═════ Provided information

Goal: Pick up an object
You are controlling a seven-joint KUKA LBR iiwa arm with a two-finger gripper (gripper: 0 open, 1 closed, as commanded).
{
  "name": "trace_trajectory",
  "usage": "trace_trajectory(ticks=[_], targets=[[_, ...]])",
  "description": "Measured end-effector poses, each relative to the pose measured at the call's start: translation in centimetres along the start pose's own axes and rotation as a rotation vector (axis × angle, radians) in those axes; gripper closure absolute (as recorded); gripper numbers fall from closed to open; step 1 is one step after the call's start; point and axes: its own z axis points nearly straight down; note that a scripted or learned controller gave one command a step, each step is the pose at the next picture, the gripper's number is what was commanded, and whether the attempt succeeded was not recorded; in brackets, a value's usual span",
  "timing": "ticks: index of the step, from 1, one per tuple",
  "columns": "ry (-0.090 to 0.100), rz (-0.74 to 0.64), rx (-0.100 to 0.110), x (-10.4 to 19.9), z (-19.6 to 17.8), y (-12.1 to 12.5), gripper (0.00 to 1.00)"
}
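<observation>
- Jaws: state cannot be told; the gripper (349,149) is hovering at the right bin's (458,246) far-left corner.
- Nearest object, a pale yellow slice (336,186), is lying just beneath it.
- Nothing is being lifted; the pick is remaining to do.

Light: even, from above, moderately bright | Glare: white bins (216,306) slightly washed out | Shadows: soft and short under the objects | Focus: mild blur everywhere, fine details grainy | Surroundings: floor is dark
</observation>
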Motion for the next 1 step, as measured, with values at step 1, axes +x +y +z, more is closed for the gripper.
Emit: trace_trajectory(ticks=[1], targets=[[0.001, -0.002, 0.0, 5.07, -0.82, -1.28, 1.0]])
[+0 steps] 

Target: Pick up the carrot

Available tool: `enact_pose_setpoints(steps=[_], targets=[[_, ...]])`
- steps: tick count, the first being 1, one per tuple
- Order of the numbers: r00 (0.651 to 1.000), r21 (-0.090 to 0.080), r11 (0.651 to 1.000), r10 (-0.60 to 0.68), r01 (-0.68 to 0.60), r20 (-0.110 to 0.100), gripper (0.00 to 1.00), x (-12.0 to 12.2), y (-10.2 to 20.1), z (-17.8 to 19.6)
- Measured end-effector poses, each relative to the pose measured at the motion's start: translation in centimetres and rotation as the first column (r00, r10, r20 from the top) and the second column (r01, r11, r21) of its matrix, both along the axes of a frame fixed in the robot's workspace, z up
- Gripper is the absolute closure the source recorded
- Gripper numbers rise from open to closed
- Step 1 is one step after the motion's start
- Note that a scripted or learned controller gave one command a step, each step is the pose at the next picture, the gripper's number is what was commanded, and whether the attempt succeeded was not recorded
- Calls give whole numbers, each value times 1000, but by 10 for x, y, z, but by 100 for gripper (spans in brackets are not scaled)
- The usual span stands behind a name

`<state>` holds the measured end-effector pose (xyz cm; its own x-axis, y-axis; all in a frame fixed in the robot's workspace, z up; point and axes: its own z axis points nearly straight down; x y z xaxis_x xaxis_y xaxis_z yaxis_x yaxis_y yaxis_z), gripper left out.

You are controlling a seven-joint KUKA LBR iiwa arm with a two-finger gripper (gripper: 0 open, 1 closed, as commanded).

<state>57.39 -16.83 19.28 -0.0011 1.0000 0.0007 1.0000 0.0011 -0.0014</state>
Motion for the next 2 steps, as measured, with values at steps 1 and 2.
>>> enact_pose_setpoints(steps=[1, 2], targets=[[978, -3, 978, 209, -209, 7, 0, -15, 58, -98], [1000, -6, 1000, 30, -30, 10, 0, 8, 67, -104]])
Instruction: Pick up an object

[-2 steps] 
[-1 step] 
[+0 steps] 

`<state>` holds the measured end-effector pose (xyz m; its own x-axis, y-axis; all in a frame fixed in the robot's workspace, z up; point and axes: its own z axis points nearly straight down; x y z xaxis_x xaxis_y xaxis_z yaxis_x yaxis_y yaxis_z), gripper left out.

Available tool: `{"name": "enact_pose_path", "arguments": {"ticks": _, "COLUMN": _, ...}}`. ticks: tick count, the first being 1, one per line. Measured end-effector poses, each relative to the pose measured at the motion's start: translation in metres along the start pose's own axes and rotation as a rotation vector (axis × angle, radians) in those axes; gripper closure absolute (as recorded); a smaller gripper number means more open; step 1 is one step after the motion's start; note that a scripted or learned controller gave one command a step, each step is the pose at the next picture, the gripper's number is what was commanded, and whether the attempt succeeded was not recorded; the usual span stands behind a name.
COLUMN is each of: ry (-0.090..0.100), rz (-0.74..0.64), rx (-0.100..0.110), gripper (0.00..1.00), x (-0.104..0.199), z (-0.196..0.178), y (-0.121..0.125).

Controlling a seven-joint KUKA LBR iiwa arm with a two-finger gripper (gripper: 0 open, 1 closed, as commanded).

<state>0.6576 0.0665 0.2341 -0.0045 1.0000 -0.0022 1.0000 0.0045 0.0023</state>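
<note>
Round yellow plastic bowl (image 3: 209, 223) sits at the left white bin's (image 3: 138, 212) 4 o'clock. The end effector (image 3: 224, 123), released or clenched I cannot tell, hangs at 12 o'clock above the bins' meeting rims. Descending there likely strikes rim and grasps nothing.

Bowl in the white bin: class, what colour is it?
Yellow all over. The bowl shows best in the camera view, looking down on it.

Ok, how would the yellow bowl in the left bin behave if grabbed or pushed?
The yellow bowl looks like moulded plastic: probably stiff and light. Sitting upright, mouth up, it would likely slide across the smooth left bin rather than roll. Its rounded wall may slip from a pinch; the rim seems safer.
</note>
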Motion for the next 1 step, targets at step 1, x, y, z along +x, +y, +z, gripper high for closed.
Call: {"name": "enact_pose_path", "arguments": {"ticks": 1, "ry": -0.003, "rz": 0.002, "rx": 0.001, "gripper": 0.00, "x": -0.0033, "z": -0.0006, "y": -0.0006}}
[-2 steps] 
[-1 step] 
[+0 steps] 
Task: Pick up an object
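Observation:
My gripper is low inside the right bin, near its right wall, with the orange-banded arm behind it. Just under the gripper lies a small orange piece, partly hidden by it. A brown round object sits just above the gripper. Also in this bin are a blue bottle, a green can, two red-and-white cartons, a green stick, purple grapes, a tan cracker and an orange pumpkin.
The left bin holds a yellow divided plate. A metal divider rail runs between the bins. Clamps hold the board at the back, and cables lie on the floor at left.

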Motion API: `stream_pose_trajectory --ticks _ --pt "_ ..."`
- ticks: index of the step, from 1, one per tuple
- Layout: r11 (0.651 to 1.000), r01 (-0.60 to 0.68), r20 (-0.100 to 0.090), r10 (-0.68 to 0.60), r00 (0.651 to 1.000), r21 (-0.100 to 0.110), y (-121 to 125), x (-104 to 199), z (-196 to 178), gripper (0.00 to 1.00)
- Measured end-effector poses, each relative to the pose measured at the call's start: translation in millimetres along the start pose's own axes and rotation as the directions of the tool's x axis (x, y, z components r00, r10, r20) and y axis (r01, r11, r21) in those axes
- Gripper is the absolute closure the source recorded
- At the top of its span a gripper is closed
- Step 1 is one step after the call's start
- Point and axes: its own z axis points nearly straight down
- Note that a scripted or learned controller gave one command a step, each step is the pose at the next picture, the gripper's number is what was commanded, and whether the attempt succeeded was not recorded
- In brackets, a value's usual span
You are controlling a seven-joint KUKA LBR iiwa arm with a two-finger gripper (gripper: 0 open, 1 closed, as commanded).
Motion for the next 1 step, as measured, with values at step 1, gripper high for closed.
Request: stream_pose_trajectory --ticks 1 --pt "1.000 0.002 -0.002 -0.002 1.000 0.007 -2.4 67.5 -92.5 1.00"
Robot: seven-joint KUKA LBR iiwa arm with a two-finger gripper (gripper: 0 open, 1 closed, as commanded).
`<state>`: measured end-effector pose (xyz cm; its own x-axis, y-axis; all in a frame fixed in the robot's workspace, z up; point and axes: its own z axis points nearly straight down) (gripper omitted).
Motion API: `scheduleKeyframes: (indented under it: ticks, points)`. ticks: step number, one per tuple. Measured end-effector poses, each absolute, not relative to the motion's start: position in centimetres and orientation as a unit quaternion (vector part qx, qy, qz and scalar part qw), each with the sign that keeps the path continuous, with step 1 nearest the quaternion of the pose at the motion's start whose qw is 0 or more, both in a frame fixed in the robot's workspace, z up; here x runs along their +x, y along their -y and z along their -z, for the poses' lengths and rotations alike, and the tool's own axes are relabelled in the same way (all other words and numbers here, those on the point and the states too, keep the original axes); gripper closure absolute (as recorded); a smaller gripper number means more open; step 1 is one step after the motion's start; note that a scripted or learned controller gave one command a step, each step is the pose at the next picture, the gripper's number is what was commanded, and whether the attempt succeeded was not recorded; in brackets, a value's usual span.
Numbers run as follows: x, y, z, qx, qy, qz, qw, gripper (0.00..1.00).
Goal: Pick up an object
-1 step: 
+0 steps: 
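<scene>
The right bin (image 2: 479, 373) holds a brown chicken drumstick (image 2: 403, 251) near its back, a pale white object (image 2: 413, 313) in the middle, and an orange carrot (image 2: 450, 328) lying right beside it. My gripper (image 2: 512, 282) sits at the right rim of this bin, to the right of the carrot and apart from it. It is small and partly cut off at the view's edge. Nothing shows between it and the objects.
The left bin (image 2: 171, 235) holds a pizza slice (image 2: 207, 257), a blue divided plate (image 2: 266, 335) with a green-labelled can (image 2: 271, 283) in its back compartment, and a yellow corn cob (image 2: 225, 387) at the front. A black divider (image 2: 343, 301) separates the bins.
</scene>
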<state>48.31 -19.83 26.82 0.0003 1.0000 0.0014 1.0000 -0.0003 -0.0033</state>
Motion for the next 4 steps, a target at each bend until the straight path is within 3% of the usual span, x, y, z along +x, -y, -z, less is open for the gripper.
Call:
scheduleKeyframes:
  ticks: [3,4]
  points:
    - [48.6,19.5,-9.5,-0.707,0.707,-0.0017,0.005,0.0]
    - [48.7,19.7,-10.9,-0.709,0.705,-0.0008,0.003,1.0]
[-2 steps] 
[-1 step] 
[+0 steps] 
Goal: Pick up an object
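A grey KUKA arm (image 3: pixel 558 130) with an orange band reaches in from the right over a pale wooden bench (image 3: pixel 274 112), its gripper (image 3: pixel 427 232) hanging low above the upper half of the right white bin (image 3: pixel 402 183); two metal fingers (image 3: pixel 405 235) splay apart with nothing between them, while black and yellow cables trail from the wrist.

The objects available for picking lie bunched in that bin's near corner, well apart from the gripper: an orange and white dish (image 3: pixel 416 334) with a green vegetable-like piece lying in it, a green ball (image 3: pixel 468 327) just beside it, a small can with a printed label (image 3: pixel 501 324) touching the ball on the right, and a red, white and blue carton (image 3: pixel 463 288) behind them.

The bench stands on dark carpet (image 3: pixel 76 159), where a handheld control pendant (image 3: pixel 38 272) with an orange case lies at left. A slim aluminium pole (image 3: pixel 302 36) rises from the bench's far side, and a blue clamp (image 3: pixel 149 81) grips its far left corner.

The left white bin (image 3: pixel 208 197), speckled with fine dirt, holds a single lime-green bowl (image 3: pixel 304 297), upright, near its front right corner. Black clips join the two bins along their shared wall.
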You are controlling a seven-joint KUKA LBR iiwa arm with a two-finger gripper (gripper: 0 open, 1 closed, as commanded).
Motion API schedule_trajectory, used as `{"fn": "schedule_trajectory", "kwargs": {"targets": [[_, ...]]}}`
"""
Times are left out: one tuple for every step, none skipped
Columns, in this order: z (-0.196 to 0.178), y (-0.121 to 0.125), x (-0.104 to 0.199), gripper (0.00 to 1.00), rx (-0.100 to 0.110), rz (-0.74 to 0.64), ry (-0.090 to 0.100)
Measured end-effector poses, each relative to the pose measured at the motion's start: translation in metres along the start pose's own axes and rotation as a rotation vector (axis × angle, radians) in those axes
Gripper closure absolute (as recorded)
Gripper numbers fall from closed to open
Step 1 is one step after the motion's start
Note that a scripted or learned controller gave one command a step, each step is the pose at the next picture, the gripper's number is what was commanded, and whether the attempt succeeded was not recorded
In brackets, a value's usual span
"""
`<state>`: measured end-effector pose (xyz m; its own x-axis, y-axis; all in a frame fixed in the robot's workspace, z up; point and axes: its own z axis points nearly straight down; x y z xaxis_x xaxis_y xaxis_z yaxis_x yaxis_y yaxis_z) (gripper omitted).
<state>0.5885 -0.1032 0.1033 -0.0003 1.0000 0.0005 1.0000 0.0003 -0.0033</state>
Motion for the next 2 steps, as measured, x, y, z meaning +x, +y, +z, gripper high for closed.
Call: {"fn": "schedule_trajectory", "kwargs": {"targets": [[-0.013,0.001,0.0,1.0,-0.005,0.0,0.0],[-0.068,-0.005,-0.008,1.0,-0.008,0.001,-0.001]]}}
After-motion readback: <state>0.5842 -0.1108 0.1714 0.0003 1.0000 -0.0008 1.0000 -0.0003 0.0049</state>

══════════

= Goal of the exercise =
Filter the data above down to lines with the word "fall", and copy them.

= Solution below =
  "description": "Measured end-effector poses, each relative to the pose measured at the call's start: translation in centimetres along the start pose's own axes and rotation as a rotation vector (axis × angle, radians) in those axes; gripper closure absolute (as recorded); gripper numbers fall from closed to open; step 1 is one step after the call's start; point and axes: its own z axis points nearly straight down; note that a scripted or learned controller gave one command a step, each step is the pose at the next picture, the gripper's number is what was commanded, and whether the attempt succeeded was not recorded; in brackets, a value's usual span",
Gripper numbers fall from closed to open

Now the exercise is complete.